BEGIN COLLECTED MATERIAL

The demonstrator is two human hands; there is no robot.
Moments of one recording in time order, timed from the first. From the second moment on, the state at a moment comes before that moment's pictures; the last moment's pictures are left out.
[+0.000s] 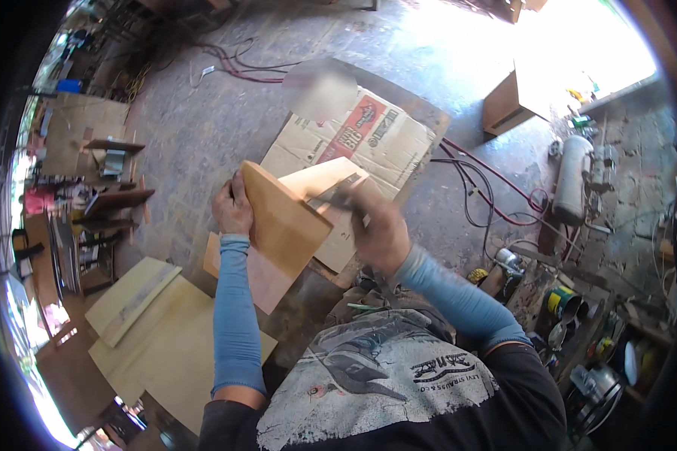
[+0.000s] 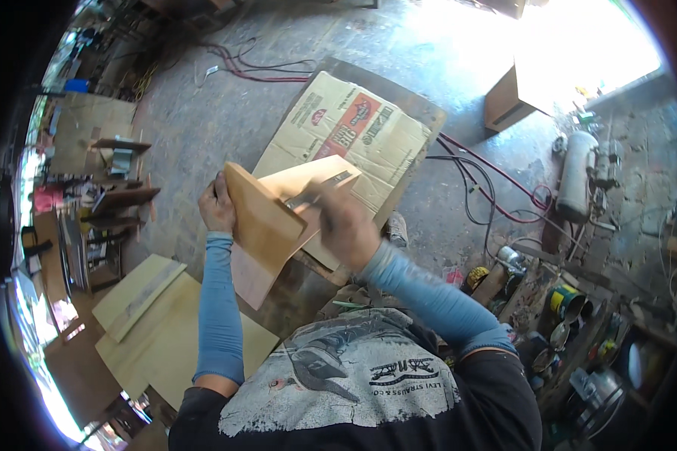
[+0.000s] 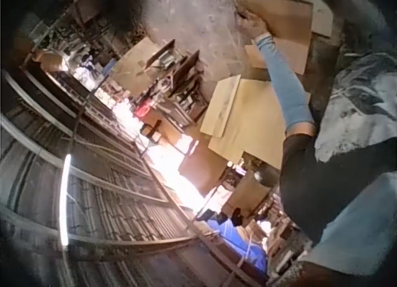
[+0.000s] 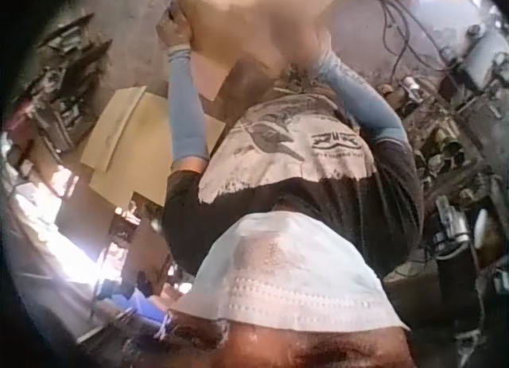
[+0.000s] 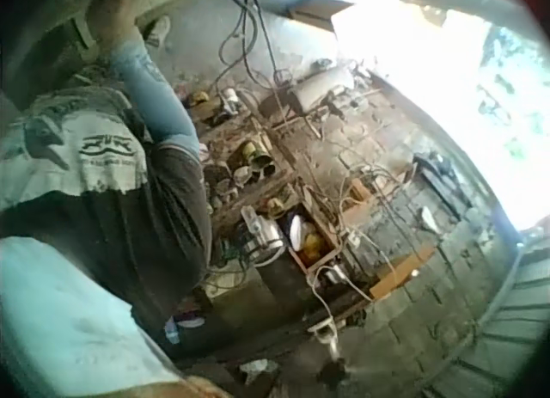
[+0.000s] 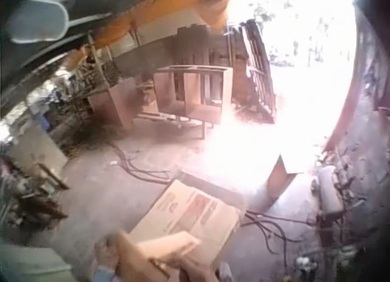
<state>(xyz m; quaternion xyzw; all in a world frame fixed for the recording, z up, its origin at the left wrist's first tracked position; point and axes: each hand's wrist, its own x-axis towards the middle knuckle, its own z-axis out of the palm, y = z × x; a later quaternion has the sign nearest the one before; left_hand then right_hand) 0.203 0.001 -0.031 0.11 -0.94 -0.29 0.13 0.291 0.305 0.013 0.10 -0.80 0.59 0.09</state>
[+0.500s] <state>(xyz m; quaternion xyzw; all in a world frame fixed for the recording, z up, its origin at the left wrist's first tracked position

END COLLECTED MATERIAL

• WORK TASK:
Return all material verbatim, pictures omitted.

• OUTPUT BELOW:
The demonstrator is two human hands; there is no robot.
Moments of one recording in time order, timed from the first. From the second moment on, the state at a moment comes before that moment's pictures; the last moment's pictures are left out.
[+0.000s] 
[+0.000s] 
[+0.000s] 
[+0.000s] 
[+0.000s] 
[+0.000s] 
<state>(xyz m; quaternion xyzw; all in a world frame fixed for the recording, z up, its origin at the left wrist's first tracked position; point and axes: each hand's wrist, its own x-axis towards the middle knuckle, its own z-axis out of the palm, y = z × x; a later quaternion has the sign nearest the one before; left_hand then right_hand) 0.203 0.001 -0.031 0.11 -0.94 -0.29 0.13 0.291 0.305 0.013 0.10 -0.80 0.59 0.09</state>
[+0.500s] <state>(xyz m; quaternion xyzw; all in a world frame fixed for the recording, z up, its origin at the left wrist's first tracked position

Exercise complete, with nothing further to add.